$ f(x) = \delta_{ x: 1^Tx = k} $ is an indicator function that return 0 if x is in $\{ x: 1^Tx = k\} $ and infinity otherwise.
I'm calculating its convex conjugate $ f^*(z) = \sup_x z^Tx - f(x) = \delta_0(z) $ because $f^*(z)$ goes to infinity when $z \ne 0$.
I know that $f^{**}=f $ because f is closed and convex, so I computed the convex conjugate of $f^*(z)$ which is
$f^{**}=f =\sup_z z^tx - \delta_0(z) $
but now it seems that this expression is just zero because z must be zero otherwise it goes to -infinity, and I could not recover $f$
Can someone tell me what am I doing wrong?
You computation of $f^*$ is wrong.

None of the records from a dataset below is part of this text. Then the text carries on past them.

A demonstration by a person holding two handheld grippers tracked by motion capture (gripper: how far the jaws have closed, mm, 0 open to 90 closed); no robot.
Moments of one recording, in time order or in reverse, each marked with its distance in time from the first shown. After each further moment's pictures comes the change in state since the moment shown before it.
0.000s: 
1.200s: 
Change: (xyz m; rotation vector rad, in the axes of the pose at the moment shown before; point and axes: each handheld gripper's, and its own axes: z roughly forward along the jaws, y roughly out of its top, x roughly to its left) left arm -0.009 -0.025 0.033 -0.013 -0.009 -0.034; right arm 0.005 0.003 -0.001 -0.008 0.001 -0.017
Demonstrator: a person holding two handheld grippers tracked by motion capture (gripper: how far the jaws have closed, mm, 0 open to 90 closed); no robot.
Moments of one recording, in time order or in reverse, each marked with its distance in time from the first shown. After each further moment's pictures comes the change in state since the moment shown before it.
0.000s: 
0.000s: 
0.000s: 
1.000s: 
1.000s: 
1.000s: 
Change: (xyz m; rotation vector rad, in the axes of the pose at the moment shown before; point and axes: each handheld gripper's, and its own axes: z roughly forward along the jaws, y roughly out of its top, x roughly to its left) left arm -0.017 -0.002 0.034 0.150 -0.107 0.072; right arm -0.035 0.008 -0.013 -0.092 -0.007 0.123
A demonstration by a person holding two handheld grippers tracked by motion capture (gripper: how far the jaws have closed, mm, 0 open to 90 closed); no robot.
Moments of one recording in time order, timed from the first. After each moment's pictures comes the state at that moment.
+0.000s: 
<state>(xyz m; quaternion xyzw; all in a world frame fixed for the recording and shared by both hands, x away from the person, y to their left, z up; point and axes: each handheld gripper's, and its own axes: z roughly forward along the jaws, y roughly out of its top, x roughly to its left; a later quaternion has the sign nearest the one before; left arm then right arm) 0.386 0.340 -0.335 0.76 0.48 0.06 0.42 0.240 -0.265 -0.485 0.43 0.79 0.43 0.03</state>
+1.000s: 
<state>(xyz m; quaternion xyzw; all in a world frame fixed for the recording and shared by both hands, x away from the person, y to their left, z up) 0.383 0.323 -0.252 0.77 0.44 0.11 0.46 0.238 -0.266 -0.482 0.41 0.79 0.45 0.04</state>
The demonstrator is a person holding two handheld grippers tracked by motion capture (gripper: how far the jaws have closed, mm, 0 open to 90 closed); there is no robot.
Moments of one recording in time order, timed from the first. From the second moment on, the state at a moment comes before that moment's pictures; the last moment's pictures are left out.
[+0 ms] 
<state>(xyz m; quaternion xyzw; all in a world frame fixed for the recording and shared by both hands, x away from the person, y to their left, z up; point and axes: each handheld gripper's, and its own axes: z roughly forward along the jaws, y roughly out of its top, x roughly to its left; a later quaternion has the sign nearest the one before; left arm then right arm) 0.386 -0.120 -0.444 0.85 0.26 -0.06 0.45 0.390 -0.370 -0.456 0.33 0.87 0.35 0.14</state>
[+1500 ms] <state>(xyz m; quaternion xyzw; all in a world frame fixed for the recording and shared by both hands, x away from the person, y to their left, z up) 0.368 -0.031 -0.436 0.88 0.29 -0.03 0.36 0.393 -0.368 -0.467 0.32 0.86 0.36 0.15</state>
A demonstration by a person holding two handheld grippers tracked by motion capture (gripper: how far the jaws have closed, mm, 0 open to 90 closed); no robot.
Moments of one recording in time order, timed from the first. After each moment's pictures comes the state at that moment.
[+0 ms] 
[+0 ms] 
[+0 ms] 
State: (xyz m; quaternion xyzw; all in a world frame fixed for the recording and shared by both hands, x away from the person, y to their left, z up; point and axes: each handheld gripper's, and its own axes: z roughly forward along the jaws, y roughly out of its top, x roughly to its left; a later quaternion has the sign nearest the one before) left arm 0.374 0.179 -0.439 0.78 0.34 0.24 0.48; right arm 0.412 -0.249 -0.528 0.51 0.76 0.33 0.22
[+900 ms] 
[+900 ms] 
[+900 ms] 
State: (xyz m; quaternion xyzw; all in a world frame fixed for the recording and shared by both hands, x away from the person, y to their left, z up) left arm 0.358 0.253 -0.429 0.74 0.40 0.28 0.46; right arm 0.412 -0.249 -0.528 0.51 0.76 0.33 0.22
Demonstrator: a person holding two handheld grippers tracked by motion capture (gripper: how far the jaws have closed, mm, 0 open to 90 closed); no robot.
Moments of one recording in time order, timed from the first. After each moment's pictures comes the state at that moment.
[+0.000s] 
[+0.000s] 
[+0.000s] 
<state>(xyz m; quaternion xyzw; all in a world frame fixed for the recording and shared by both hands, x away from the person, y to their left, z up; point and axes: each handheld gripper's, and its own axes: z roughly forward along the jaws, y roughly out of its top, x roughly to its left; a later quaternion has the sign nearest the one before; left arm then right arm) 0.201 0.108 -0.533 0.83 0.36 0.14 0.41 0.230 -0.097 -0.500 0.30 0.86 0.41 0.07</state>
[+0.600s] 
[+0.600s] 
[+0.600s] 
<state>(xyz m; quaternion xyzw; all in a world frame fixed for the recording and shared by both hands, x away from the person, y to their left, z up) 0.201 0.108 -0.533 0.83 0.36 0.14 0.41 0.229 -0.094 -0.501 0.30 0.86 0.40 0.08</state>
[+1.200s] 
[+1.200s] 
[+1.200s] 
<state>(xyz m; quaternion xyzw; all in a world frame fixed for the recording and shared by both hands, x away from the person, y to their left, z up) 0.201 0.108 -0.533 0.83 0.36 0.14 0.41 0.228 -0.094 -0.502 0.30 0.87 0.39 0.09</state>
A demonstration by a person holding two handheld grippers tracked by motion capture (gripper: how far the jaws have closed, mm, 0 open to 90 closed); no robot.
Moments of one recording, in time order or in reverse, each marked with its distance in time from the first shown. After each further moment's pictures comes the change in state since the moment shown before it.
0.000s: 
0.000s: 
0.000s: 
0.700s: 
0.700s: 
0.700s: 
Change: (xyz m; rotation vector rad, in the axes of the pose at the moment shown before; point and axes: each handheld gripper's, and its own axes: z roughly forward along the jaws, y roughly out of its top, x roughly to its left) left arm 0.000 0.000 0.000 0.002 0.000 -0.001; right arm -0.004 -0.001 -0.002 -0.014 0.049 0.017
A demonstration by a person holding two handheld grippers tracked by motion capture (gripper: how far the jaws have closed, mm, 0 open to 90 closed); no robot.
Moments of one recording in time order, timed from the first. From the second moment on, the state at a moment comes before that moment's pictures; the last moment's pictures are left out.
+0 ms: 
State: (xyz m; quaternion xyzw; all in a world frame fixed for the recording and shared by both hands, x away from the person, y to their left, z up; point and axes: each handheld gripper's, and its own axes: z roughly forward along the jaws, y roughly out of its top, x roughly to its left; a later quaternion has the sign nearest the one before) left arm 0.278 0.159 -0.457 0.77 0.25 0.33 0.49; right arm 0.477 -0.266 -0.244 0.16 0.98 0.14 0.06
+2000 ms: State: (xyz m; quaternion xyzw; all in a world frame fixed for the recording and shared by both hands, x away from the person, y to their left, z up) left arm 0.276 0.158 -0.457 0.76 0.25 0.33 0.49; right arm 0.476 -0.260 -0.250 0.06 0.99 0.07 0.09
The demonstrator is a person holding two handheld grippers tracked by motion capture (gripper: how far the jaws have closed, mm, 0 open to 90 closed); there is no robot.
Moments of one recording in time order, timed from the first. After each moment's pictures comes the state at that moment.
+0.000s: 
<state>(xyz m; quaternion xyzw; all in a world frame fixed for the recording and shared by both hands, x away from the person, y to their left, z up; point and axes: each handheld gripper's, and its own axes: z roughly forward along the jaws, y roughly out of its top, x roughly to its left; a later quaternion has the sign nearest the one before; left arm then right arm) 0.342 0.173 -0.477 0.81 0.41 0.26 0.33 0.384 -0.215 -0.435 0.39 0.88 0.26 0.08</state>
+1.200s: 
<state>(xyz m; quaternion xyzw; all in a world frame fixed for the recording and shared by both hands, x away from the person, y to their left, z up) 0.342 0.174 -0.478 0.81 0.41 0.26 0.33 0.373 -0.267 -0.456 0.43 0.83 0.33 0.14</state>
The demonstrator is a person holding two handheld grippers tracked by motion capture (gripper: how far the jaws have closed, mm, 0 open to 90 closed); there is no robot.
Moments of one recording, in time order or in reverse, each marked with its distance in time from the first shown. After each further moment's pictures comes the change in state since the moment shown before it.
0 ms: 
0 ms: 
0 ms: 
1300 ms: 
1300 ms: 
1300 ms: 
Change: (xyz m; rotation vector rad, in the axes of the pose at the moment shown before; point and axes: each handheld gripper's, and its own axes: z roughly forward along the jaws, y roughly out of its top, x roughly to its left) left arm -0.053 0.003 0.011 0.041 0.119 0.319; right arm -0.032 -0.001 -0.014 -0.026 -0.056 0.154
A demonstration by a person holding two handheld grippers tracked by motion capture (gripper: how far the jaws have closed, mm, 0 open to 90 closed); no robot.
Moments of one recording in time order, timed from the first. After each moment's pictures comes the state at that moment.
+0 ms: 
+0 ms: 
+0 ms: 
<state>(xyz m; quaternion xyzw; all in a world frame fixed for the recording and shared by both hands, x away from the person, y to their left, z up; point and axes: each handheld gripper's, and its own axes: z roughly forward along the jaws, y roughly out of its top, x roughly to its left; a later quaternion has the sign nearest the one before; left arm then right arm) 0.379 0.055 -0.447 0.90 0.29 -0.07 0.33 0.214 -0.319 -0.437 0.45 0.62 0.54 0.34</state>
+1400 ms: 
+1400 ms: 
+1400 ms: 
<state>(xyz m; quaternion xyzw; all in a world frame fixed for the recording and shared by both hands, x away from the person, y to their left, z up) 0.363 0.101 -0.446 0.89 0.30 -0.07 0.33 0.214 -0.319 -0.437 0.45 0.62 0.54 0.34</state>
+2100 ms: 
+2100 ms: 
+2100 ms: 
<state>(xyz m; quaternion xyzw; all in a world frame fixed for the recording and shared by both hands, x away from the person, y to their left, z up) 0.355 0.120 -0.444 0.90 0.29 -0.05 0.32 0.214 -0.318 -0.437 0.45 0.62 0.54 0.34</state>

Call $\pi:\Bbb R^n\to\mathbf 1^\perp$ the orthogonal projection and $q:\Bbb R^n\to\Bbb R$ the functional such that $q(v)\mathbf 1=v-\pi(v)$. I.e. $q(v)=\frac1n\mathbf 1^\top v$. $$f^*(z)=\sup\{z^\top x\,:\, \mathbf 1^\top x=k\}=\sup\{q(z)k+\pi(z)^\top x\,:\, \mathbf 1^\top x=k\}$$
Now, if $\pi(z)\ne 0$, then indeed $f^*(z)=\infty$ because we can evaluate it on the sequence $x_m=m\pi(z)+\frac kn\mathbf 1$. But if $\pi(z)=0$, then $f^*(z)=q(z)k=\frac kn\mathbf 1^\top z$.
So actually $f^*(z)=\frac kn \mathbf 1^\top z+\delta_{\operatorname{span}\mathbf 1}(z)$.